Boydston credits Larry Horton — the battalion chief for the department’s “C Shift” — for prompting him to pursue the career he loves.

And although there was no previous history of firefighting in Boydston’s family, his older brother, Kevin Boydston, is also a member of the BFD, serving as the battalion chief for “B Shift.”

Boydston pointed to three department highlights in the last decade — the opening of Station No. 5 on Elm Tree Road in 2005, achieving an Insurance Services Office rating of Class 2 in 2006, and the opening of Station No. 1 in 2008.

The approximately 30,000-SF building includes six engine bays and a wash bay, 15 bunkrooms, a large day room, stainless steel kitchen with a separate dining room, an 1,800-SF training room, exercise room, lobby museum and administrative offices.

 The building at the corner of Southwest A and Eighth streets has been recognized among the best in the country, earning the 2008 Station Styles Gold Medal in the Career Stations category as presented in the November 2008 issue of Fire Chief magazine. 

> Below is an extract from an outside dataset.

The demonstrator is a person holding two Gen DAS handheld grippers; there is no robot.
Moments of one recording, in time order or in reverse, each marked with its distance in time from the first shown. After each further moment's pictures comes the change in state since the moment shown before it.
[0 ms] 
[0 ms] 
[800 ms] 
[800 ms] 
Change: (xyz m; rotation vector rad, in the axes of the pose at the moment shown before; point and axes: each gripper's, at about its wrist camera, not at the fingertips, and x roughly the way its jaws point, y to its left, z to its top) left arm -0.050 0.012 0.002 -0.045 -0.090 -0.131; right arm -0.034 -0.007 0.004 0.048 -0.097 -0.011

Bentonville’s previous central fire station was about 9,000 SF.

“I wish you could’ve seen where we came from to where we are now,” Boydston said.

The BFD is also the only department in the state, Boydston said, to utilize the Amkus Ultimate system, a hydraulic rescue system that allows for the operation of six hydraulic rescue tools (Jaws of Life) at the same time.

Boydston said keeping up with the area’s growth will be the department’s main challenge in the coming years. Adding another substation in the developing southwest part of town is an immediate goal.

Boydston says time away from the firehouse is best spent with his wife of 23 years, Kim, and their two children.

Hannah, 14, is a freshman at Bentonville High School. Hunter, 18, is a freshman baseball player at Central Baptist College in Conway.

“He is excited to be playing baseball and we are excited to go down and watch him,” Boydston said.